Records from a data source
[Start of section]

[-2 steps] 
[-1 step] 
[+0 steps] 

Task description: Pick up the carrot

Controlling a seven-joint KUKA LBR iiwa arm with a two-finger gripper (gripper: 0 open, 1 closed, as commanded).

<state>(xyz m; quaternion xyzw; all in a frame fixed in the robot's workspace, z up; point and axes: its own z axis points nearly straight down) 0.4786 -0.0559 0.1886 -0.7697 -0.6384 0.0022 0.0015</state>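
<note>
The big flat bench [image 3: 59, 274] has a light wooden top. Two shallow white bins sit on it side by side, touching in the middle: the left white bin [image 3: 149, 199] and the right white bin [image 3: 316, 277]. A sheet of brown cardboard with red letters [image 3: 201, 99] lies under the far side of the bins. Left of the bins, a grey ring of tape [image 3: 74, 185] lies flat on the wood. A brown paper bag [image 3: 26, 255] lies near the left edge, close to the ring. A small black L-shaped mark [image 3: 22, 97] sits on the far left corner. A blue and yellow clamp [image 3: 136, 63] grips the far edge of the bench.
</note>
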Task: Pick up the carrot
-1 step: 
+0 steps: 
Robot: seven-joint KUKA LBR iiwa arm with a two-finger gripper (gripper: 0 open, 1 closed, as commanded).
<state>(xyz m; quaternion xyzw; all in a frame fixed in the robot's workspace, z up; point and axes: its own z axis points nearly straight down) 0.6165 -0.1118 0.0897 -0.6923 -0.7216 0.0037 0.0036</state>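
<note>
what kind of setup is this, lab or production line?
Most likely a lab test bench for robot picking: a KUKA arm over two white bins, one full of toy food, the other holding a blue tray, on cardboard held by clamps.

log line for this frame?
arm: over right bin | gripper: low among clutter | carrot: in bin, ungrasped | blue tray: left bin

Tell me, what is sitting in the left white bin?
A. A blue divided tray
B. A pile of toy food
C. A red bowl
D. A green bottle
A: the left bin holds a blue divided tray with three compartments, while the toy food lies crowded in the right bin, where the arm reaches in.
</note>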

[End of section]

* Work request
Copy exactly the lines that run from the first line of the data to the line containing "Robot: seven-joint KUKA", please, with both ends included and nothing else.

* Response area
[-2 steps] 
[-1 step] 
[+0 steps] 

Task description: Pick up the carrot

Controlling a seven-joint KUKA LBR iiwa arm with a two-finger gripper (gripper: 0 open, 1 closed, as commanded).

<state>(xyz m; quaternion xyzw; all in a frame fixed in the robot's workspace, z up; point and axes: its own z axis points nearly straight down) 0.4786 -0.0559 0.1886 -0.7697 -0.6384 0.0022 0.0015</state>
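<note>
The big flat bench [image 3: 59, 274] has a light wooden top. Two shallow white bins sit on it side by side, touching in the middle: the left white bin [image 3: 149, 199] and the right white bin [image 3: 316, 277]. A sheet of brown cardboard with red letters [image 3: 201, 99] lies under the far side of the bins. Left of the bins, a grey ring of tape [image 3: 74, 185] lies flat on the wood. A brown paper bag [image 3: 26, 255] lies near the left edge, close to the ring. A small black L-shaped mark [image 3: 22, 97] sits on the far left corner. A blue and yellow clamp [image 3: 136, 63] grips the far edge of the bench.
</note>
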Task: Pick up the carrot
-1 step: 
+0 steps: 
Robot: seven-joint KUKA LBR iiwa arm with a two-finger gripper (gripper: 0 open, 1 closed, as commanded).

This completes the answer to the exercise.